Referencing #14 for completeness.
@UnixJunkie I have tried yet another approach to get this working. I'm happy to chat over Zoom but I really believe something is broken with the installation process at this point.
Steps I have taken
I have spun up a fresh Docker environment on my computer.

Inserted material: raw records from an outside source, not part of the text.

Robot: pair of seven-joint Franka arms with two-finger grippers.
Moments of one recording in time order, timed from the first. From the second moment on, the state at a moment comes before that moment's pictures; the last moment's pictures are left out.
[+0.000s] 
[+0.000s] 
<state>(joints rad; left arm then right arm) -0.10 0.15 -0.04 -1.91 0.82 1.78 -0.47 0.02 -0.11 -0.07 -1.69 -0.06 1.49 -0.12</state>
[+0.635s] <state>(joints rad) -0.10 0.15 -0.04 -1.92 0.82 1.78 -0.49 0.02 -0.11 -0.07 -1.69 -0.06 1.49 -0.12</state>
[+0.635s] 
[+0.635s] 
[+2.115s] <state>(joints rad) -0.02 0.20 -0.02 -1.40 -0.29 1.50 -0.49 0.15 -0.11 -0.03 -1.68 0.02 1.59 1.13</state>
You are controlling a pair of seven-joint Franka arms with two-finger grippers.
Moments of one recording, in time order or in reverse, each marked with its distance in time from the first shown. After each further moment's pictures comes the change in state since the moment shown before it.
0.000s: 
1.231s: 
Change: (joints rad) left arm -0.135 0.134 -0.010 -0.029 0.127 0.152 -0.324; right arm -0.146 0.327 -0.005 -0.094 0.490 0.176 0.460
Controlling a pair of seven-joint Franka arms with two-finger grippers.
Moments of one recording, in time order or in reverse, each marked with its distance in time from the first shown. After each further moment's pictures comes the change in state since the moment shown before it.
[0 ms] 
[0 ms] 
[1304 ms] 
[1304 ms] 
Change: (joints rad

with a very simple dockerfile
On this fresh environment, I have performed the following steps:
and then executed the steps as laid out in the
test.sh
script:where note that there is nothing installed to
_build
during the make process, so I am using what I believe to be the correct executable in the working directory. This leads to similar fragments as we discussed in #14.Is it possible that there's some difference between your most up-to-date code here and the executable you have on your computer?